-- DATA IN THIS EXERCISE follows --

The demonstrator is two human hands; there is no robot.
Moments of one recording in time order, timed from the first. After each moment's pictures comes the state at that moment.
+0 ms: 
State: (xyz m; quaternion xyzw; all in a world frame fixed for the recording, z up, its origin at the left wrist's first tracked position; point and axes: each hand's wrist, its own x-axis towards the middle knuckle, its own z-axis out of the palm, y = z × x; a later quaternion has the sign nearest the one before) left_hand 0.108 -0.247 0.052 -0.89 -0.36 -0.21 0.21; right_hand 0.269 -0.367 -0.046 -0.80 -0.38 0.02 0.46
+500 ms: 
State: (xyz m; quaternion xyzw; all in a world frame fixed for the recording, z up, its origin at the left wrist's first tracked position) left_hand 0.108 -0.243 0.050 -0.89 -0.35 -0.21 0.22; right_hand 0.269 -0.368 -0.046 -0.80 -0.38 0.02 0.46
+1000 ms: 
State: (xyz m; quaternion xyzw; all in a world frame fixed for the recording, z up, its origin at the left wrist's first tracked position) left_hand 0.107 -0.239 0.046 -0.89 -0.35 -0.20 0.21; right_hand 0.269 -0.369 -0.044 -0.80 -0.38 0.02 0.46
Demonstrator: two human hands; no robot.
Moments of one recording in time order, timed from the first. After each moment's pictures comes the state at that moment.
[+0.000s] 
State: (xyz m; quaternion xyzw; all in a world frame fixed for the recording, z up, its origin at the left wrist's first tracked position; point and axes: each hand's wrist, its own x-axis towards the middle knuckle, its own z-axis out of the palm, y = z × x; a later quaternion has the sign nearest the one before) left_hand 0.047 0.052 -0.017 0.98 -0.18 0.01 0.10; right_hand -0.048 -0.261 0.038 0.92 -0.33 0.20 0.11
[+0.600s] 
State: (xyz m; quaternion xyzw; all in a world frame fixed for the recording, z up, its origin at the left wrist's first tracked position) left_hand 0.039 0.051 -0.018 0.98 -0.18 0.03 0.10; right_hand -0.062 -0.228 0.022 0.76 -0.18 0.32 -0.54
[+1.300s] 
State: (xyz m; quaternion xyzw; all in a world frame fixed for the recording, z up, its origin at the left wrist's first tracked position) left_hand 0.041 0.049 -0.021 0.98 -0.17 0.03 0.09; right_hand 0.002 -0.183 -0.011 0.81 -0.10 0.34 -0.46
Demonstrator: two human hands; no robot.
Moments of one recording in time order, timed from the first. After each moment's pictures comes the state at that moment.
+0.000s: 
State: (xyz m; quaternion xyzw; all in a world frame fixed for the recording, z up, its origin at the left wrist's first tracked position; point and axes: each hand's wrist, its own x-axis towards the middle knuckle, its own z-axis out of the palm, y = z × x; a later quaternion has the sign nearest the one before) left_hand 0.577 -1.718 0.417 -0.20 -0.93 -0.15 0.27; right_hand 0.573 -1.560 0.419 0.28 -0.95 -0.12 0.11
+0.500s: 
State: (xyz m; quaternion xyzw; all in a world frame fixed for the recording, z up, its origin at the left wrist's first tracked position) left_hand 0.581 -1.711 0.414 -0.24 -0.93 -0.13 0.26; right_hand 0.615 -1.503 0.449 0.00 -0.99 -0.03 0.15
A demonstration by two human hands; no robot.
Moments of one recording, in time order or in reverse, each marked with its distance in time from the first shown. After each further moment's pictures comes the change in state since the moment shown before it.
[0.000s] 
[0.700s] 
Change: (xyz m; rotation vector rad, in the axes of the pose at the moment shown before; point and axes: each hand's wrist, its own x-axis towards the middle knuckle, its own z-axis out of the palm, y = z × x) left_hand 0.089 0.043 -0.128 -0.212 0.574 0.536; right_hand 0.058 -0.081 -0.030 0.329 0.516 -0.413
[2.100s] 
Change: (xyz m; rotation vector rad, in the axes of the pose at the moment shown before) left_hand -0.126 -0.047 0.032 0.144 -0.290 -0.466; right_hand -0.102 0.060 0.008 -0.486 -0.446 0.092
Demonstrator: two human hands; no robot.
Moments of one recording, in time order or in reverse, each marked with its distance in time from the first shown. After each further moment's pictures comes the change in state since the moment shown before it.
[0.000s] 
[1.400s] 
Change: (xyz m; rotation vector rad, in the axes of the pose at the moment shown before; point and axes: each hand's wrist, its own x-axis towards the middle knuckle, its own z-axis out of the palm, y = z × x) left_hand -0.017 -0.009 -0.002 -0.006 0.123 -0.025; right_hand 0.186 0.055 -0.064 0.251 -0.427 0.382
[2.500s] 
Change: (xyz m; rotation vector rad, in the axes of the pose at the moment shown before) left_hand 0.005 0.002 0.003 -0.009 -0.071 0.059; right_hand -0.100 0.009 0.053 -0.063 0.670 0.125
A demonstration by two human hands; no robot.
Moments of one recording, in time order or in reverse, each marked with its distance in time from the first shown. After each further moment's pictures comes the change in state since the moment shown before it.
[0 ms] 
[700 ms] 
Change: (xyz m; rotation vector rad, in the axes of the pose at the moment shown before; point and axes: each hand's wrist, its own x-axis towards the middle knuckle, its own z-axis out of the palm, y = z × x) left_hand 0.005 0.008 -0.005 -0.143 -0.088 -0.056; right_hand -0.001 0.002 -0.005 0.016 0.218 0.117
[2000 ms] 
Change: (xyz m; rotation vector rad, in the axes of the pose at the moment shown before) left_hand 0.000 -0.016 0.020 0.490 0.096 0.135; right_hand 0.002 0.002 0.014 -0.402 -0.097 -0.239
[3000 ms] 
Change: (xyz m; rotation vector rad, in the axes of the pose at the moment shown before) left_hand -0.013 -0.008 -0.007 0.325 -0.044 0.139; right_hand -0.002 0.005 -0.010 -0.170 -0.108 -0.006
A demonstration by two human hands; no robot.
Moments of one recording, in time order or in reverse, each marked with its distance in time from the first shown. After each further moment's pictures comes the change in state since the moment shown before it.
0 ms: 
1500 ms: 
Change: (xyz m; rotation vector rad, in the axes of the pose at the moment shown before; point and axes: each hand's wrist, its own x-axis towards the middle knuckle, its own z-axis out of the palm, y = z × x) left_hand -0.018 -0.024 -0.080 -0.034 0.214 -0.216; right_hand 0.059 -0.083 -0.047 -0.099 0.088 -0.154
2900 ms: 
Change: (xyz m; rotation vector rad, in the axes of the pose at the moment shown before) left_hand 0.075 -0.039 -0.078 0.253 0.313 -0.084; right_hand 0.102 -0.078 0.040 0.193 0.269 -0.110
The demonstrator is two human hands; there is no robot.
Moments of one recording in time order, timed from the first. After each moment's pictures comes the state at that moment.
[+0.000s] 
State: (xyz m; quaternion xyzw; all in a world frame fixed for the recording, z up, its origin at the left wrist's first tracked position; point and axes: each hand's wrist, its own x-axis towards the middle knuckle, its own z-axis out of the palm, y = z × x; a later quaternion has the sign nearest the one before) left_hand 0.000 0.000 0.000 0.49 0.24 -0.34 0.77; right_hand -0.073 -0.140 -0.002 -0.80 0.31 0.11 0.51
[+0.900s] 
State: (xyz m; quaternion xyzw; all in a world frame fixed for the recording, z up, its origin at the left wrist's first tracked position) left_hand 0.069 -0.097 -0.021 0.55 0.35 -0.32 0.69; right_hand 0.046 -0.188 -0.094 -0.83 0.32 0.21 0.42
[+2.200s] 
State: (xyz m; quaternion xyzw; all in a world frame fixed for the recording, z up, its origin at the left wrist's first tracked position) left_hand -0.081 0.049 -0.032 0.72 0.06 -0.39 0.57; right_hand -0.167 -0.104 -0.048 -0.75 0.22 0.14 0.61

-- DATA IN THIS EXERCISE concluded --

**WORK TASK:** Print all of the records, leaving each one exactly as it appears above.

**WRITTEN ANSWER:**
The demonstrator is two human hands; there is no robot.
Moments of one recording in time order, timed from the first. After each moment's pictures comes the state at that moment.
+0 ms: 
State: (xyz m; quaternion xyzw; all in a world frame fixed for the recording, z up, its origin at the left wrist's first tracked position; point and axes: each hand's wrist, its own x-axis towards the middle knuckle, its own z-axis out of the palm, y = z × x; a later quaternion has the sign nearest the one before) left_hand 0.108 -0.247 0.052 -0.89 -0.36 -0.21 0.21; right_hand 0.269 -0.367 -0.046 -0.80 -0.38 0.02 0.46
+500 ms: 
State: (xyz m; quaternion xyzw; all in a world frame fixed for the recording, z up, its origin at the left wrist's first tracked position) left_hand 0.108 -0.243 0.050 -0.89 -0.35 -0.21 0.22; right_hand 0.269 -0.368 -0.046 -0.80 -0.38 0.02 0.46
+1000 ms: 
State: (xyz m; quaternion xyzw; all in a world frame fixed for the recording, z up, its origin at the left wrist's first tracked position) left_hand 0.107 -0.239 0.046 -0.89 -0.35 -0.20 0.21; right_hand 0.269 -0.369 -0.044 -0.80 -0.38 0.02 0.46
Demonstrator: two human hands; no robot.
Moments of one recording in time order, timed from the first. After each moment's pictures comes the state at that moment.
[+0.000s] 
State: (xyz m; quaternion xyzw; all in a world frame fixed for the recording, z up, its origin at the left wrist's first tracked position; point and axes: each hand's wrist, its own x-axis towards the middle knuckle, its own z-axis out of the palm, y = z × x; a later quaternion has the sign nearest the one before) left_hand 0.047 0.052 -0.017 0.98 -0.18 0.01 0.10; right_hand -0.048 -0.261 0.038 0.92 -0.33 0.20 0.11
[+0.600s] 
State: (xyz m; quaternion xyzw; all in a world frame fixed for the recording, z up, its origin at the left wrist's first tracked position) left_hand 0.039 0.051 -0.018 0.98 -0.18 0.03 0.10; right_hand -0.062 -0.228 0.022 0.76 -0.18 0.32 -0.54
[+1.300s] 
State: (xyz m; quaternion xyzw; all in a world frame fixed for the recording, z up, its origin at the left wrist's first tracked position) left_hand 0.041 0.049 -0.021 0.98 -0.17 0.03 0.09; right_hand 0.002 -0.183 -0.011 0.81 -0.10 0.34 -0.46
Demonstrator: two human hands; no robot.
Moments of one recording in time order, timed from the first. After each moment's pictures comes the state at that moment.
+0.000s: 
State: (xyz m; quaternion xyzw; all in a world frame fixed for the recording, z up, its origin at the left wrist's first tracked position; point and axes: each hand's wrist, its own x-axis towards the middle knuckle, its own z-axis out of the palm, y = z × x; a later quaternion has the sign nearest the one before) left_hand 0.577 -1.718 0.417 -0.20 -0.93 -0.15 0.27; right_hand 0.573 -1.560 0.419 0.28 -0.95 -0.12 0.11
+0.500s: 
State: (xyz m; quaternion xyzw; all in a world frame fixed for the recording, z up, its origin at the left wrist's first tracked position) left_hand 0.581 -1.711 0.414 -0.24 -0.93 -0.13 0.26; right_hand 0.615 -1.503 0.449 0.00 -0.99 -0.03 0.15
A demonstration by two human hands; no robot.
Moments of one recording, in time order or in reverse, each marked with its distance in time from the first shown. After each further moment's pictures comes the change in state since the moment shown before it.
[0.000s] 
[0.700s] 
Change: (xyz m; rotation vector rad, in the axes of the pose at the moment shown before; point and axes: each hand's wrist, its own x-axis towards the middle knuckle, its own z-axis out of the palm, y = z × x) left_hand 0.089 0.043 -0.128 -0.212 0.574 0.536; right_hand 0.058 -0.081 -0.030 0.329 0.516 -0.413
[2.100s] 
Change: (xyz m; rotation vector rad, in the axes of the pose at the moment shown before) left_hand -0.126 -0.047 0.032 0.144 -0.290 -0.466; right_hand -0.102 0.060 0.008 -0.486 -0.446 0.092
Demonstrator: two human hands; no robot.
Moments of one recording, in time order or in reverse, each marked with its distance in time from the first shown. After each further moment's pictures comes the change in state since the moment shown before it.
[0.000s] 
[1.400s] 
Change: (xyz m; rotation vector rad, in the axes of the pose at the moment shown before; point and axes: each hand's wrist, its own x-axis towards the middle knuckle, its own z-axis out of the palm, y = z × x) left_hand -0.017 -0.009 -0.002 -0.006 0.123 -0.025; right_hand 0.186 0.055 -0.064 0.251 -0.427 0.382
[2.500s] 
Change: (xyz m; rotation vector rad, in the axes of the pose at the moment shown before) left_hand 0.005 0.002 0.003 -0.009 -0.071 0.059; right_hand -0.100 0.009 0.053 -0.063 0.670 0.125
A demonstration by two human hands; no robot.
Moments of one recording, in time order or in reverse, each marked with its distance in time from the first shown. After each further moment's pictures comes the change in state since the moment shown before it.
[0 ms] 
[700 ms] 
Change: (xyz m; rotation vector rad, in the axes of the pose at the moment shown before; point and axes: each hand's wrist, its own x-axis towards the middle knuckle, its own z-axis out of the palm, y = z × x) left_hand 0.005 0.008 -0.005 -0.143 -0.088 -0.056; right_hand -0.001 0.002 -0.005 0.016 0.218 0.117
[2000 ms] 
Change: (xyz m; rotation vector rad, in the axes of the pose at the moment shown before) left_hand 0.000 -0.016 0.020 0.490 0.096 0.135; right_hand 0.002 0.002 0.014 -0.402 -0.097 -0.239
[3000 ms] 
Change: (xyz m; rotation vector rad, in the axes of the pose at the moment shown before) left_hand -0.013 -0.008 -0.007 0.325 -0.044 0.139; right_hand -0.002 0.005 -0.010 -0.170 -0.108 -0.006
A demonstration by two human hands; no robot.
Moments of one recording, in time order or in reverse, each marked with its distance in time from the first shown. After each further moment's pictures comes the change in state since the moment shown before it.
0 ms: 
1500 ms: 
Change: (xyz m; rotation vector rad, in the axes of the pose at the moment shown before; point and axes: each hand's wrist, its own x-axis towards the middle knuckle, its own z-axis out of the palm, y = z × x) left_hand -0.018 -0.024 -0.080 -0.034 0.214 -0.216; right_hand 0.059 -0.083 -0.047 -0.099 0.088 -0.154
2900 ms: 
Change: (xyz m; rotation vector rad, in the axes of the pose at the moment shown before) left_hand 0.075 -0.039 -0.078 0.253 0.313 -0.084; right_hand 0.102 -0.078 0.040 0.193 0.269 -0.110
The demonstrator is two human hands; there is no robot.
Moments of one recording in time order, timed from the first. After each moment's pictures comes the state at that moment.
[+0.000s] 
State: (xyz m; quaternion xyzw; all in a world frame fixed for the recording, z up, its origin at the left wrist's first tracked position; point and axes: each hand's wrist, its own x-axis towards the middle knuckle, its own z-axis out of the palm, y = z × x; a later quaternion has the sign nearest the one before) left_hand 0.000 0.000 0.000 0.49 0.24 -0.34 0.77; right_hand -0.073 -0.140 -0.002 -0.80 0.31 0.11 0.51
[+0.900s] 
State: (xyz m; quaternion xyzw; all in a world frame fixed for the recording, z up, its origin at the left wrist's first tracked position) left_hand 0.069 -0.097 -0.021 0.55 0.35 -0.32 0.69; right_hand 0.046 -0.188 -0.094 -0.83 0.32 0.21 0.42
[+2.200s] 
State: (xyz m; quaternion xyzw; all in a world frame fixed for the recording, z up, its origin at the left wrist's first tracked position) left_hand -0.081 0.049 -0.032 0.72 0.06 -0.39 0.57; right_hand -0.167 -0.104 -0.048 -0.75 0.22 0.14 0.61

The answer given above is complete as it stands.